TASK GOAL
Both the line containing "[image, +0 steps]" and the last line of the listing are included: write out exactly the lines from one to the other.

Start of DATA EXCERPT

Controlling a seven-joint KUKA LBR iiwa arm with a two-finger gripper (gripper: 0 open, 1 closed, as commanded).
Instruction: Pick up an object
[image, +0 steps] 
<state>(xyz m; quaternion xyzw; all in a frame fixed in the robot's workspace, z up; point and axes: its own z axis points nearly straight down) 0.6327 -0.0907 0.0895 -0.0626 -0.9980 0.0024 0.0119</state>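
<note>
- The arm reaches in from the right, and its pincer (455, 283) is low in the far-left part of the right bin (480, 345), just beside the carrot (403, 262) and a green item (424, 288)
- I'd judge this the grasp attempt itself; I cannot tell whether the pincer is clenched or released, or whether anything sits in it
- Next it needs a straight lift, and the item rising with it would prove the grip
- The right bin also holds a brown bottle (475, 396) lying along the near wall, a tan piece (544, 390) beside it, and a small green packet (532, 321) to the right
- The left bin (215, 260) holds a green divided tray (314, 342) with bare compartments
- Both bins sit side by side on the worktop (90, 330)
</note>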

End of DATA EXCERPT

SOLUTION FOR THIS PROBLEM
[image, +0 steps] 
<state>(xyz m; quaternion xyzw; all in a frame fixed in the robot's workspace, z up; point and axes: its own z axis points nearly straight down) 0.6327 -0.0907 0.0895 -0.0626 -0.9980 0.0024 0.0119</state>
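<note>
- The arm reaches in from the right, and its pincer (455, 283) is low in the far-left part of the right bin (480, 345), just beside the carrot (403, 262) and a green item (424, 288)
- I'd judge this the grasp attempt itself; I cannot tell whether the pincer is clenched or released, or whether anything sits in it
- Next it needs a straight lift, and the item rising with it would prove the grip
- The right bin also holds a brown bottle (475, 396) lying along the near wall, a tan piece (544, 390) beside it, and a small green packet (532, 321) to the right
- The left bin (215, 260) holds a green divided tray (314, 342) with bare compartments
- Both bins sit side by side on the worktop (90, 330)
</note>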

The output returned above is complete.